**Task requirements:** Return the data below unchanged, without images.

**Data shown:**
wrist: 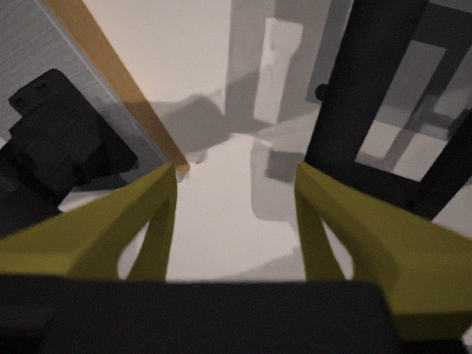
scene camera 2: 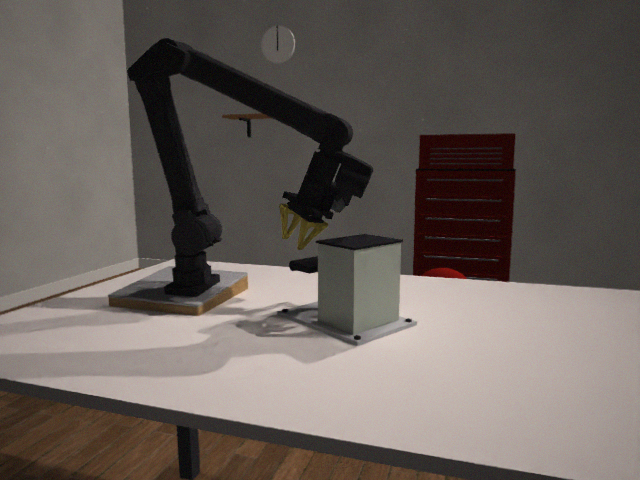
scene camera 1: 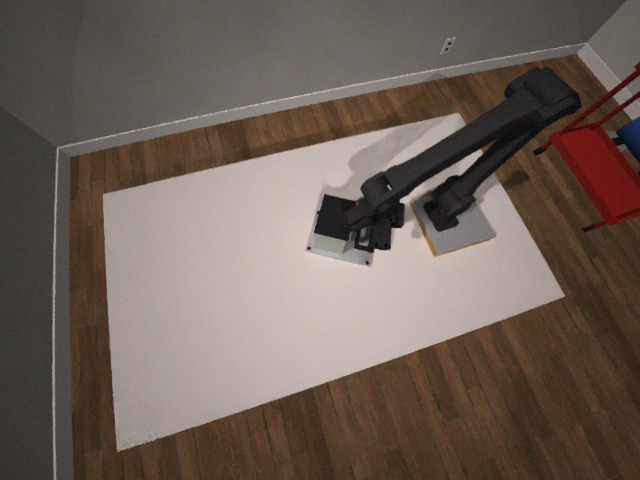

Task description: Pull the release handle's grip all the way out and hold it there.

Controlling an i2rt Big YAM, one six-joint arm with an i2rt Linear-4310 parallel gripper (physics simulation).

**Response to this task:**
wrist: 
scene camera 2: 
scene camera 1: 

Task description: Pull the release handle's grip all the way out and hold it there.

Controlling an i2rt Big YAM, one six-joint arm with an i2rt Linear-4310 parallel gripper (physics simulation).

No additional answer is expected.